Кучер Сашка Аржанов хлестал меринка кнутом, не обращая внимания на визг перегревшейся втулки колеса, готового в любой миг слететь. Телегу трепало, несмотря на слой пыли. Набитый за время страды летник, виляя по балкам, вел к полю, где на редкость удалась озимая пшеница. Скосили ее недозрелой, и снопы в стожках оставили прямо на жнивье, чтобы зерно «дошло». Но война порушила все планы. Грузовики МТС и большая часть колхозных подвод были отряжены для срочных армейских нужд.
Ефросинья сидела рядом с возчиком, а на задней лавке тряслись Валентина Акименко и Наташка Можнова, – обе крепкие, бойкие молодайки. Они молчали, надорвавшись на погрузке зерна. Только на поворотах, когда подводу заносило, поругивали кучера. Но Сашка не обращал внимания, помня наказ бригадира: «Гони единым духом!» На дне телеги, сталкиваясь, погромыхивали канистры с соляркой, свежесрубленные палки с паклей, намотанной в виде булавы. Ехали понурыми, то и дело зевая. Родная степь стала точно отчужденной, беззащитно открытой…

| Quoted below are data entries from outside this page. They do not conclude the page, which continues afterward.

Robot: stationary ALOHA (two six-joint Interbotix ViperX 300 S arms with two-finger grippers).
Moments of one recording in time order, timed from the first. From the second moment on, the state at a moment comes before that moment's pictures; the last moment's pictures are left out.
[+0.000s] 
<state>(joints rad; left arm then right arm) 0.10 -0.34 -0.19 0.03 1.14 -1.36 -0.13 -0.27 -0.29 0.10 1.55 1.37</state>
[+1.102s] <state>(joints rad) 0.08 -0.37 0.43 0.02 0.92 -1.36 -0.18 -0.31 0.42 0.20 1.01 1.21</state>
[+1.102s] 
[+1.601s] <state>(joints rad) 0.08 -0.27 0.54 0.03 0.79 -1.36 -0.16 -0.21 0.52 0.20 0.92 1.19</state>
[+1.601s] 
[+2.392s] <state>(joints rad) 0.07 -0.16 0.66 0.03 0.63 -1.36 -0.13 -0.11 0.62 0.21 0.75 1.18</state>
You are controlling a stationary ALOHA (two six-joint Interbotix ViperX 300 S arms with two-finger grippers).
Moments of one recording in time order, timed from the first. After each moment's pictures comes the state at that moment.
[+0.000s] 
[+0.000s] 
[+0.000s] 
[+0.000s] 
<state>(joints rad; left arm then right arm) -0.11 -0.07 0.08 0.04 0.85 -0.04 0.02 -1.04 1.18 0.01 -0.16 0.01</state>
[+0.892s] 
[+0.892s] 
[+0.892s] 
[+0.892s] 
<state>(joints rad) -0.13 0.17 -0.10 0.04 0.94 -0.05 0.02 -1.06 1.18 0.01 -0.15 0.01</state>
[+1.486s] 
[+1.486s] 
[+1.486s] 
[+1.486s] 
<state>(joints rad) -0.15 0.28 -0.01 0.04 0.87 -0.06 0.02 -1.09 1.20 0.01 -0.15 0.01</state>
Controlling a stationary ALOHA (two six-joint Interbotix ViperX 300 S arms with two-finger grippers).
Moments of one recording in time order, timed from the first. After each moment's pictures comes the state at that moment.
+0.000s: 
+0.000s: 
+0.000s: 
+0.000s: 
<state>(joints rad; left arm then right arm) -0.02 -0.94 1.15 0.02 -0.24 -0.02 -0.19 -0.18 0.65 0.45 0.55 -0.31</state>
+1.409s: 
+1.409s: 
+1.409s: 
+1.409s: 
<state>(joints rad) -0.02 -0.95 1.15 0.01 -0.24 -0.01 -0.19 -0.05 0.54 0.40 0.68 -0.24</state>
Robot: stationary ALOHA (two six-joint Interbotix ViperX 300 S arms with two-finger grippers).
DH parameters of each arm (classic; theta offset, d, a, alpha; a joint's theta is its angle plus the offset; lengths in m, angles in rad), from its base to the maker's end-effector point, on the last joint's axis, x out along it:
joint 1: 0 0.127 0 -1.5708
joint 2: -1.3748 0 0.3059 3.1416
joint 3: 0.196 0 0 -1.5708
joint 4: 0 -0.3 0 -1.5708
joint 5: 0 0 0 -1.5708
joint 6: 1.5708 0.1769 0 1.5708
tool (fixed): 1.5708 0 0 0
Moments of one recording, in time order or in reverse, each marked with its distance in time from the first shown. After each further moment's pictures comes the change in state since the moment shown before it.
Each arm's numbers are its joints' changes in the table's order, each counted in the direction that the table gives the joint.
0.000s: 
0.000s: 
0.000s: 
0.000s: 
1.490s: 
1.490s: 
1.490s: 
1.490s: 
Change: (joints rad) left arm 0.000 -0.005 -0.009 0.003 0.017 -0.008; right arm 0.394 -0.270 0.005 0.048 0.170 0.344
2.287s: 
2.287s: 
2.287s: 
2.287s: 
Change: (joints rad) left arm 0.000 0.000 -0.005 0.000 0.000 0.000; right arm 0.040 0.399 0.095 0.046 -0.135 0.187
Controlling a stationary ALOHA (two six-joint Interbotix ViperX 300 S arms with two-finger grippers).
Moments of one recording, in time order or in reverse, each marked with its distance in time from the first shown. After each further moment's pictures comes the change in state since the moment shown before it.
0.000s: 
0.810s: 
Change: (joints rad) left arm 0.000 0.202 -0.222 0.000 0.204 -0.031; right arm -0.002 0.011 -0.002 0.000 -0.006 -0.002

Августовское небо, в густом засеве звезд, по северному краю багрово светилось заревом. Поминутно на незримой черте горизонта роились зарницы, – и оттуда, с задержкой, доносились орудийные удары. Дурашливый конь прядал ушами и шарахался. Взошедшая полуночная луна, в красновато-мертвенной бронзе, кралась вдоль темных очертаний гор. Когда подвода спустилась в суходол, и минули кизиловую рощу, вслед завопил, зашелся хохотом сыч. И Ефросинья, осознавая неотвратимую близость войны, горестно закусила губу…
В лунной полумгле обозначались длинные ряды стожков. Подводу оставили на краю лесополосы. Взяв палки, казачки побрели по рослому пахучему чернобылу к холмистому полю. Следом Сашка понес тяжелые канистры.